What needs to be done –
Even the shortest line counts, so transcribe all the data exactly.

Input data –
::::

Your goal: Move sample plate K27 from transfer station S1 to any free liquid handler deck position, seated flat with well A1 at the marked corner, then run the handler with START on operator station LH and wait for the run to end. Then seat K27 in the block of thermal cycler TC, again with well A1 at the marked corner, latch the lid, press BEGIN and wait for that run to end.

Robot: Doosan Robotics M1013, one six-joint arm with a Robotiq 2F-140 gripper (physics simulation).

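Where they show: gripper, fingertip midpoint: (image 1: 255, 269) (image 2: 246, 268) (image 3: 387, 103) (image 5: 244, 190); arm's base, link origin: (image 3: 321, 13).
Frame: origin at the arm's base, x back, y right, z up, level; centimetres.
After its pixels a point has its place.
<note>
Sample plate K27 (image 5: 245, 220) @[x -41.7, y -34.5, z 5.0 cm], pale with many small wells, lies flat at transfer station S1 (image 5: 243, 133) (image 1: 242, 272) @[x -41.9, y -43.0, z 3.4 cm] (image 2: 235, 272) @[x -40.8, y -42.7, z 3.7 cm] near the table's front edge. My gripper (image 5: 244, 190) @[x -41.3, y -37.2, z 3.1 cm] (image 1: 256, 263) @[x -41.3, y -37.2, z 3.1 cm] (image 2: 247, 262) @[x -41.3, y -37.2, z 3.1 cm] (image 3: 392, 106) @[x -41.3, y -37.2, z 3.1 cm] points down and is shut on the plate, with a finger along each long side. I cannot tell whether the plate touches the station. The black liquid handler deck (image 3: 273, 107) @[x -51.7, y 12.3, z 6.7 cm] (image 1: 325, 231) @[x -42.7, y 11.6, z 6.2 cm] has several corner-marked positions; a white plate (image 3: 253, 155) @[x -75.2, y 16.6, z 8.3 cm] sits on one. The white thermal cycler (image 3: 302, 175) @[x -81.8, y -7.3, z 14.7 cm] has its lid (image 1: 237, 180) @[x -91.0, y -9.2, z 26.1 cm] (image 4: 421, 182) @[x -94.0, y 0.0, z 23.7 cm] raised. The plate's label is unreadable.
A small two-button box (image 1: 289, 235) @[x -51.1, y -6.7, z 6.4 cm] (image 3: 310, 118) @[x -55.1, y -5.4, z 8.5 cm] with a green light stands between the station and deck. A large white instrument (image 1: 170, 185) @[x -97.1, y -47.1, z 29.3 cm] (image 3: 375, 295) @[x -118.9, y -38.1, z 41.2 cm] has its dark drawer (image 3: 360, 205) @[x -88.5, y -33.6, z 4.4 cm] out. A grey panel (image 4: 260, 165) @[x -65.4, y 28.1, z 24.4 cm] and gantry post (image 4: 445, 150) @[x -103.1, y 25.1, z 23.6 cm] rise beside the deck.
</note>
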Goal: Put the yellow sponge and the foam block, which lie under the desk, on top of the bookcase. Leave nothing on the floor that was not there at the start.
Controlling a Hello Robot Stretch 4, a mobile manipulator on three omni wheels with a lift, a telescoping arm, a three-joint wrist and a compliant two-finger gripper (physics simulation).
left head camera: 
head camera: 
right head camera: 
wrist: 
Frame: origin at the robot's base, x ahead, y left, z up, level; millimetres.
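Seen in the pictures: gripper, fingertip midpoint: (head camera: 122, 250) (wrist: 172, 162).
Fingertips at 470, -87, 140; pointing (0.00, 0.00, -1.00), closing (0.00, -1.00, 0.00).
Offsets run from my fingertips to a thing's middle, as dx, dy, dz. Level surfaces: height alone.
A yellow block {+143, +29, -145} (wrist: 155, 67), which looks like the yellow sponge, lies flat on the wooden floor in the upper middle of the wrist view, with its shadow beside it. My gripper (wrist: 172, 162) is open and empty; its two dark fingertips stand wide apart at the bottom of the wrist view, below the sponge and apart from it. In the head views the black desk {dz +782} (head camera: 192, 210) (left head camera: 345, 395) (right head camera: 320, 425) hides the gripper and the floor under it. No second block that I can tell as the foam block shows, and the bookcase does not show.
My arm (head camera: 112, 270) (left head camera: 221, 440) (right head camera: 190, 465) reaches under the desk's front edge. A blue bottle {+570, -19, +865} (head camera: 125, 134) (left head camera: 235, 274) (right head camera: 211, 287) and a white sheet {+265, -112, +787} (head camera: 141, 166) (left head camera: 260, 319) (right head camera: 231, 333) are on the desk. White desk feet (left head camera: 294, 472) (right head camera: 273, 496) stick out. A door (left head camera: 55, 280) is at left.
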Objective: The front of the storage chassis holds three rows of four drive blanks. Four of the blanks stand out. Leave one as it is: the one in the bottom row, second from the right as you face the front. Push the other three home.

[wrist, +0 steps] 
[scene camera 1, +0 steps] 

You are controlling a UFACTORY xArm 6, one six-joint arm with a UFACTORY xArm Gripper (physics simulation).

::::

Problem solution –
Your goal: Move sample plate K27 from transfer station S1 to any free liquid handler deck position, seated flat with well A1 at the marked corner, then run the handler with START on operator station LH and wait for the run to end. Then seat K27 in the block of thermal cycler TC, again with well A1 at the marked corner, latch the lid, press BEGIN and wait for that run to end.

Robot: Doosan Robotics M1013, one six-joint arm with a Robotiq 2F-140 gripper (physics simulation).

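Where they show: gripper, fingertip midpoint: (image 1: 255, 269) (image 2: 246, 268) (image 3: 387, 103) (image 5: 244, 190); arm's base, link origin: (image 3: 321, 13).
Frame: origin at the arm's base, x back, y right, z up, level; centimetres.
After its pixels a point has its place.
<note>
Sample plate K27 (image 5: 245, 220) @[x -41.7, y -34.5, z 5.0 cm], pale with many small wells, lies flat at transfer station S1 (image 5: 243, 133) (image 1: 242, 272) @[x -41.9, y -43.0, z 3.4 cm] (image 2: 235, 272) @[x -40.8, y -42.7, z 3.7 cm] near the table's front edge. My gripper (image 5: 244, 190) @[x -41.3, y -37.2, z 3.1 cm] (image 1: 256, 263) @[x -41.3, y -37.2, z 3.1 cm] (image 2: 247, 262) @[x -41.3, y -37.2, z 3.1 cm] (image 3: 392, 106) @[x -41.3, y -37.2, z 3.1 cm] points down and is shut on the plate, with a finger along each long side. I cannot tell whether the plate touches the station. The black liquid handler deck (image 3: 273, 107) @[x -51.7, y 12.3, z 6.7 cm] (image 1: 325, 231) @[x -42.7, y 11.6, z 6.2 cm] has several corner-marked positions; a white plate (image 3: 253, 155) @[x -75.2, y 16.6, z 8.3 cm] sits on one. The white thermal cycler (image 3: 302, 175) @[x -81.8, y -7.3, z 14.7 cm] has its lid (image 1: 237, 180) @[x -91.0, y -9.2, z 26.1 cm] (image 4: 421, 182) @[x -94.0, y 0.0, z 23.7 cm] raised. The plate's label is unreadable.
A small two-button box (image 1: 289, 235) @[x -51.1, y -6.7, z 6.4 cm] (image 3: 310, 118) @[x -55.1, y -5.4, z 8.5 cm] with a green light stands between the station and deck. A large white instrument (image 1: 170, 185) @[x -97.1, y -47.1, z 29.3 cm] (image 3: 375, 295) @[x -118.9, y -38.1, z 41.2 cm] has its dark drawer (image 3: 360, 205) @[x -88.5, y -33.6, z 4.4 cm] out. A grey panel (image 4: 260, 165) @[x -65.4, y 28.1, z 24.4 cm] and gantry post (image 4: 445, 150) @[x -103.1, y 25.1, z 23.6 cm] rise beside the deck.
</note>
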Goal: Put the yellow sponge and the foam block, which lie under the desk, on top of the bookcase. Leave nothing on the floor that was not there at the start.
Controlling a Hello Robot Stretch 4, a mobile manipulator on three omni wheels with a lift, a telescoping arm, a three-joint wrist and a compliant two-finger gripper (physics simulation).
left head camera: 
head camera: 
right head camera: 
wrist: 
Frame: origin at the robot's base, x ahead, y left, z up, level; millimetres.
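Seen in the pictures: gripper, fingertip midpoint: (head camera: 122, 250) (wrist: 172, 162).
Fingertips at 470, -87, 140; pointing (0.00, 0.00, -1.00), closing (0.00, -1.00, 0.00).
Offsets run from my fingertips to a thing's middle, as dx, dy, dz. Level surfaces: height alone.
A yellow block {+143, +29, -145} (wrist: 155, 67), which looks like the yellow sponge, lies flat on the wooden floor in the upper middle of the wrist view, with its shadow beside it. My gripper (wrist: 172, 162) is open and empty; its two dark fingertips stand wide apart at the bottom of the wrist view, below the sponge and apart from it. In the head views the black desk {dz +782} (head camera: 192, 210) (left head camera: 345, 395) (right head camera: 320, 425) hides the gripper and the floor under it. No second block that I can tell as the foam block shows, and the bookcase does not show.
My arm (head camera: 112, 270) (left head camera: 221, 440) (right head camera: 190, 465) reaches under the desk's front edge. A blue bottle {+570, -19, +865} (head camera: 125, 134) (left head camera: 235, 274) (right head camera: 211, 287) and a white sheet {+265, -112, +787} (head camera: 141, 166) (left head camera: 260, 319) (right head camera: 231, 333) are on the desk. White desk feet (left head camera: 294, 472) (right head camera: 273, 496) stick out. A door (left head camera: 55, 280) is at left.
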Objective: The front of the storage chassis holds three rows of four drive blanks. Four of the blanks stand out. Leave one as it is: the one in the bottom row, second from the right as you face the front. Push the other three home.

[wrist, +0 steps] 
[scene camera 1, +0 steps] 

You are controlling a UFACTORY xArm 6, one six-joint arm with a UFACTORY xArm Gripper (physics simulation).

What appears above is the full answer.